For more information about how to use the SDK, see Python SDK.

CLI

  1. Download the DLC client and complete user authentication. For more information, see Preparations.

  2. Submit a DLC Ray job. Example:

    ./dlc submit rayjob --name=my_ray_job \
      --workers=1 \
      --worker_spec=ecs.g6.xlarge \
      --worker_image=dsw-registry-vpc.<region-id>.cr.aliyuncs.com/pai/ray:2.39.0-cpu-py312-ubuntu22.04 \
      --heads=1 \
      --head_image=dsw-registry-vpc.<region-id>.cr.aliyuncs.com/pai/ray:2.39.0-cpu-py312-ubuntu22.04 \
      --head_spec=ecs.g6.xlarge \
      --command="echo 'Prepare your ray job entrypoint here' && sleep 1800 && echo 'DONE'" \
      --workspace_id=4****

    For more information about CLI parameters, see Submit command.

FAQ

Ray job timeout during environment preparation

  • Check the log of the Head node to verify that the Ray environment started normally.

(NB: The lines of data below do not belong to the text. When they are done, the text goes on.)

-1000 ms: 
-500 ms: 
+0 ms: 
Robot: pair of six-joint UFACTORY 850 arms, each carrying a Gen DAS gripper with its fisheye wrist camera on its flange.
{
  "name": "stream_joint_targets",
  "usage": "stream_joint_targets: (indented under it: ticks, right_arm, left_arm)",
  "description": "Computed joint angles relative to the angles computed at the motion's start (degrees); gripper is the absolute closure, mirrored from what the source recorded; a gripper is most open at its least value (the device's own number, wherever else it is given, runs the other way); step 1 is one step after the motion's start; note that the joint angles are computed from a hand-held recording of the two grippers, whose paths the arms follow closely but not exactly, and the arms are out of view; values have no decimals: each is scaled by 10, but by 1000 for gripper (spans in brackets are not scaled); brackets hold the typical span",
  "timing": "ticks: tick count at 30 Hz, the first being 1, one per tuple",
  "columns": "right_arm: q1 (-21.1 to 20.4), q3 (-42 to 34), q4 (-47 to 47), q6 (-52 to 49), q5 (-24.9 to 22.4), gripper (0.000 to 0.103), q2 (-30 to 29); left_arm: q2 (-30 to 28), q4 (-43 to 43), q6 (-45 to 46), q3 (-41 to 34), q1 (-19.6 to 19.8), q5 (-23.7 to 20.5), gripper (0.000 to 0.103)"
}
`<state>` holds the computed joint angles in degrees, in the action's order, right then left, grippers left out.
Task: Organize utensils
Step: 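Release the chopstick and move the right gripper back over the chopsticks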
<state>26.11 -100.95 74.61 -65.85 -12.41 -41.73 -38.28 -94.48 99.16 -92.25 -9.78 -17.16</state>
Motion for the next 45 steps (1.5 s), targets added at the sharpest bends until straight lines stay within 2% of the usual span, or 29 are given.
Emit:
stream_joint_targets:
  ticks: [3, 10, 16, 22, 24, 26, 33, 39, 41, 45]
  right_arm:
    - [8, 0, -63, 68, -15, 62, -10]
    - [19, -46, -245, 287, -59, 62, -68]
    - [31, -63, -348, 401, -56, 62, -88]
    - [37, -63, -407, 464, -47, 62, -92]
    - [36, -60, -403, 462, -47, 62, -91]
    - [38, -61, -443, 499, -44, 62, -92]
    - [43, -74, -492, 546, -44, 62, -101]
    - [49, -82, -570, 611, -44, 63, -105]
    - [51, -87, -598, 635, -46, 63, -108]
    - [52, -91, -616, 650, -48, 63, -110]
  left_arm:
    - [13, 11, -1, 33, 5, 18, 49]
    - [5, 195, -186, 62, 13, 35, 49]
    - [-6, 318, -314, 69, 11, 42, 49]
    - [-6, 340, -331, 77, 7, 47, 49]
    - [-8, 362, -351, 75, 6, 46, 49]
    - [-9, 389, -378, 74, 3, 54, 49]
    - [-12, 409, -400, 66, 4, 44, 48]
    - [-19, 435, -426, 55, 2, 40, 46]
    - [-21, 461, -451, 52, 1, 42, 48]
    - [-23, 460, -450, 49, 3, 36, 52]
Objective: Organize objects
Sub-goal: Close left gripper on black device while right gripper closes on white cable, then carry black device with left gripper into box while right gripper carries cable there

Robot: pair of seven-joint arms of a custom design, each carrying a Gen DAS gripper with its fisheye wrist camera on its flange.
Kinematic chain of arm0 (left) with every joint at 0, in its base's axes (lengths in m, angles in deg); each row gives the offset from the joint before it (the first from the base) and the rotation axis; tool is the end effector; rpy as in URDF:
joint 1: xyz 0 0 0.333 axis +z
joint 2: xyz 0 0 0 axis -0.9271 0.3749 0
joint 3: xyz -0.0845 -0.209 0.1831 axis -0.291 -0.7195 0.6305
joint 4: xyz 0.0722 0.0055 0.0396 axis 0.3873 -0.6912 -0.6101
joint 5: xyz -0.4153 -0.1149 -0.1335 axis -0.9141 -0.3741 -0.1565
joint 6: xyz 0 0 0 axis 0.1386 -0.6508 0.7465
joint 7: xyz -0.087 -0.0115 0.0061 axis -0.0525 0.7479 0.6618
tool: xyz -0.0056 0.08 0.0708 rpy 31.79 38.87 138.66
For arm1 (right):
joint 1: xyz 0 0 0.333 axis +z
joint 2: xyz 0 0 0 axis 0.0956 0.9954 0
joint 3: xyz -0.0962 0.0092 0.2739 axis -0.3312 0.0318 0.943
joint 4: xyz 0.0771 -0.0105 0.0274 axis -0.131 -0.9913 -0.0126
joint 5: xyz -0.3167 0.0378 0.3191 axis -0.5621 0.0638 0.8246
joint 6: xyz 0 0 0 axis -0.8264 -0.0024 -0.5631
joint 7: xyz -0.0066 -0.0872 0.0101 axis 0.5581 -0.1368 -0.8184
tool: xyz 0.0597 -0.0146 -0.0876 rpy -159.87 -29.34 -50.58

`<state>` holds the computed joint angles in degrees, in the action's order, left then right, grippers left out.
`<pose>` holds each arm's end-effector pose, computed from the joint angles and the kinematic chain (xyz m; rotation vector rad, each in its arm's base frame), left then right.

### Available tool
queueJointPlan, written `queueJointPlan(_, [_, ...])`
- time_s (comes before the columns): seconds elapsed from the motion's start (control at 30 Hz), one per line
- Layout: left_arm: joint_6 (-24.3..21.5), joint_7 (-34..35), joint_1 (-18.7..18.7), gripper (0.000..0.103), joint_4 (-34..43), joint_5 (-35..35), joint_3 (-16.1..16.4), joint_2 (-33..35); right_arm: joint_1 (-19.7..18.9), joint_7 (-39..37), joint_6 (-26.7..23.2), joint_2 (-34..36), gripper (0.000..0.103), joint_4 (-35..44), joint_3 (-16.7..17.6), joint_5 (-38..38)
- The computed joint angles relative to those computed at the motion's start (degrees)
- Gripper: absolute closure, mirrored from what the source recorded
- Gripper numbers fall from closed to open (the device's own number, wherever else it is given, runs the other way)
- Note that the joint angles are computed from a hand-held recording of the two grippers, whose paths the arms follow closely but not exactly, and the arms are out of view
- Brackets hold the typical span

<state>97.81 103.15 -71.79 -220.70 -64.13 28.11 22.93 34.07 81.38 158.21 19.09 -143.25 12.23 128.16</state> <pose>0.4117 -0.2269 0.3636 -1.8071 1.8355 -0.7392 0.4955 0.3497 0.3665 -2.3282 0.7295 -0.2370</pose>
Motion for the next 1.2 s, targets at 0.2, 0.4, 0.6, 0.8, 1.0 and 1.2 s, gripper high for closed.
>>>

If not, Ray is unavailable in the instance. Prepare an image that supports Ray as described in the Preparations section.

    image.png

  • Check the event log of the Head node. If a Readiness probe failed... error appears, the image may be missing readiness check dependencies or some indirect dependencies may be unavailable. Reinstall ray[default] in the original image by using pip or conda, or rebuild the image based on an official Ray image.